Required action: Leave out the pictures and output exactly the lines below from the one with "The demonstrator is" down to the one with "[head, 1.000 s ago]", both of them included.

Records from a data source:

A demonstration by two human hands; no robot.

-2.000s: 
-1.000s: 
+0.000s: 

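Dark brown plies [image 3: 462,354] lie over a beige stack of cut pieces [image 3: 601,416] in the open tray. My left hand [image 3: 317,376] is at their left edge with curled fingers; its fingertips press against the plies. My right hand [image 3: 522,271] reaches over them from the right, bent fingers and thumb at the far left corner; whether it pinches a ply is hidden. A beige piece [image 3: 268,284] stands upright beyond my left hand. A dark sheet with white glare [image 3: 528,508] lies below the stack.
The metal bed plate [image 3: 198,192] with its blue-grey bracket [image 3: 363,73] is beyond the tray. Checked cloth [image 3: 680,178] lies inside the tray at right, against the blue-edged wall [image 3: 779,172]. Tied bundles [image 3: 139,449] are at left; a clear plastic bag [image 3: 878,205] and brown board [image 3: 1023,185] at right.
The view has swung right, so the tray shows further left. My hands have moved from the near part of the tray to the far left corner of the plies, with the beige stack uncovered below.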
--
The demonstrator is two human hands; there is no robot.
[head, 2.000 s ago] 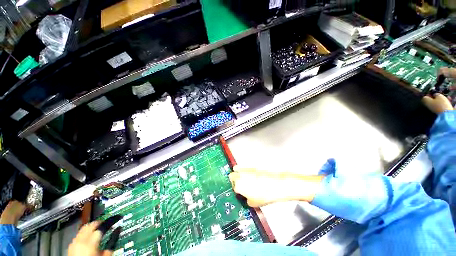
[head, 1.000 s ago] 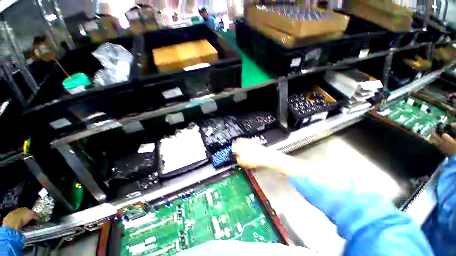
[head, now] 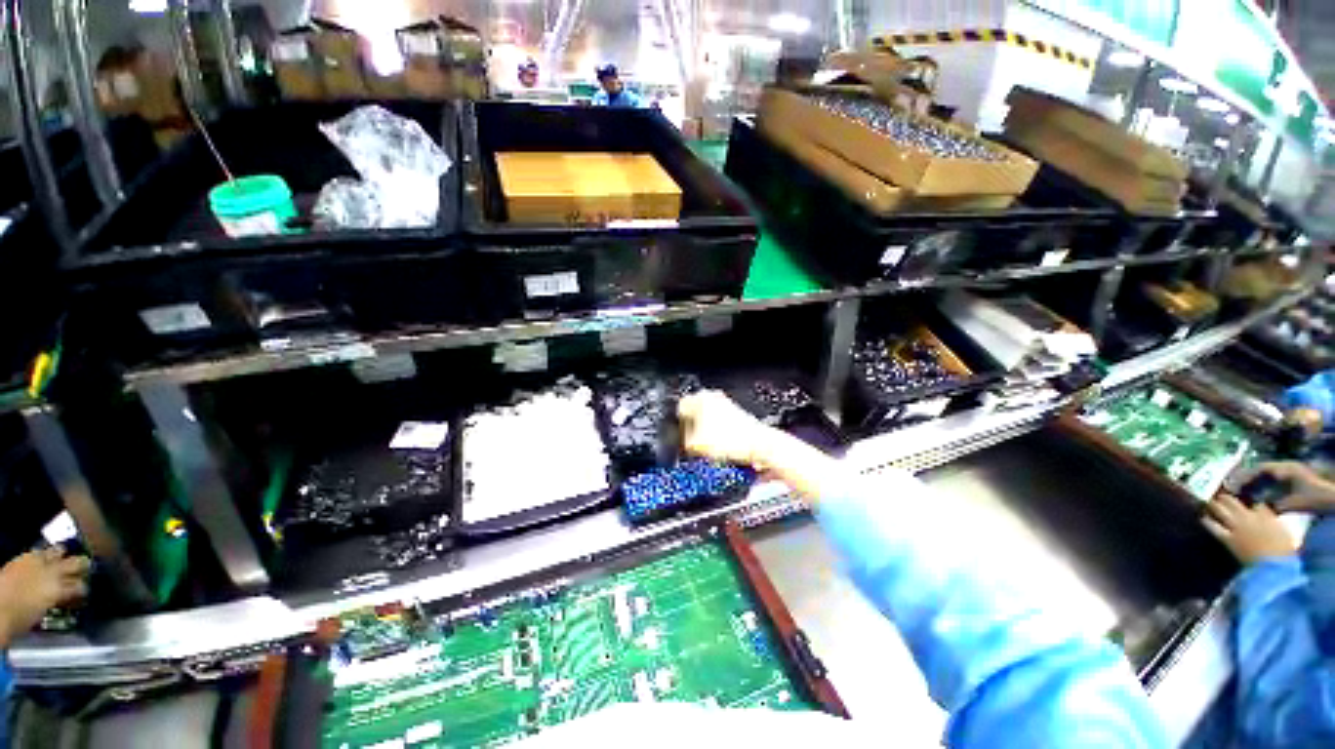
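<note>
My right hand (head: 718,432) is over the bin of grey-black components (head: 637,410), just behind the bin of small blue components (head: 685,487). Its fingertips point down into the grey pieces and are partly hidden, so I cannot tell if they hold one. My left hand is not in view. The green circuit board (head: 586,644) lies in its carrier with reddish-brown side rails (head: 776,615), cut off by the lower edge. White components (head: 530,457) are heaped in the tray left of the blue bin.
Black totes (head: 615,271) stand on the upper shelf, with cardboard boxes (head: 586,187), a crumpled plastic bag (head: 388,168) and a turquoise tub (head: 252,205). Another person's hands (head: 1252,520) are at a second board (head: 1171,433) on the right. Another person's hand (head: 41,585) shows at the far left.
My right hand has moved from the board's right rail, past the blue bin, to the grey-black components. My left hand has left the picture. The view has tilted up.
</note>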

Result of this task:
The demonstrator is two human hands; there is no robot.
[head, 2.000 s ago] 
[head, 1.000 s ago] 

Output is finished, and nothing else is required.